_Exercise objective:_
Search the data for the string "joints" and extract every line where it appears.

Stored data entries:
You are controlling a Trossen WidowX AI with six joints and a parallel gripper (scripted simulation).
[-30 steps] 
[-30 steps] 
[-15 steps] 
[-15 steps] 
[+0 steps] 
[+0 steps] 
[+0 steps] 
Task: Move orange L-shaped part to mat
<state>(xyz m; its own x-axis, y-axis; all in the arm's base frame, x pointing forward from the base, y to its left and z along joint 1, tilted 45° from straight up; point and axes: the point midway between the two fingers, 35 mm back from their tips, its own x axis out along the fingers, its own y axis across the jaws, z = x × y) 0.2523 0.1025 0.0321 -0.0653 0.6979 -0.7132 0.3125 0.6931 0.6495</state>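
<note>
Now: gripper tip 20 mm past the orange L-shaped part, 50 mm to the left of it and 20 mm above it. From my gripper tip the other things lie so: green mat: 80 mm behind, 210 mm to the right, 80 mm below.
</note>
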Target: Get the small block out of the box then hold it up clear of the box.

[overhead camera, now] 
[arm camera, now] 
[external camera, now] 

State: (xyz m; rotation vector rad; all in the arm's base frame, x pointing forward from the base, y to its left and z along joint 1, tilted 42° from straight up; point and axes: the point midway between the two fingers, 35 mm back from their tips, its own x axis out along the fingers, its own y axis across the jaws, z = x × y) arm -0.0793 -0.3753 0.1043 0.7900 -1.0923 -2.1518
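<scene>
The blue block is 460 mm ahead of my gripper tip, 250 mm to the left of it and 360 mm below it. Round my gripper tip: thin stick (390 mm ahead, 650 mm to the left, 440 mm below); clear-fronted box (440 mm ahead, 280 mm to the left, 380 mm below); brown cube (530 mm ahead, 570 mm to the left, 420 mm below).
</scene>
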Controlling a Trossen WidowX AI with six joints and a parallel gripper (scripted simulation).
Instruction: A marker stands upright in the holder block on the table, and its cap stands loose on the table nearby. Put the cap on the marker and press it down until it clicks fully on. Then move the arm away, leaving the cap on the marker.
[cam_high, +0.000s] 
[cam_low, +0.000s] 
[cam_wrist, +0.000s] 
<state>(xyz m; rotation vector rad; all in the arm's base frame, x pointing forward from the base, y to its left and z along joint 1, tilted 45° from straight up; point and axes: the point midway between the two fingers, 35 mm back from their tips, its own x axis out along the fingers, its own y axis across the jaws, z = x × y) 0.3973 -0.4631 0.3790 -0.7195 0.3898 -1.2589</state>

_Exercise solution:_
You are controlling a Trossen WidowX AI with six joints and a parallel gripper (scripted simulation).
Controlling a Trossen WidowX AI with six joints and a parallel gripper (scripted simulation).

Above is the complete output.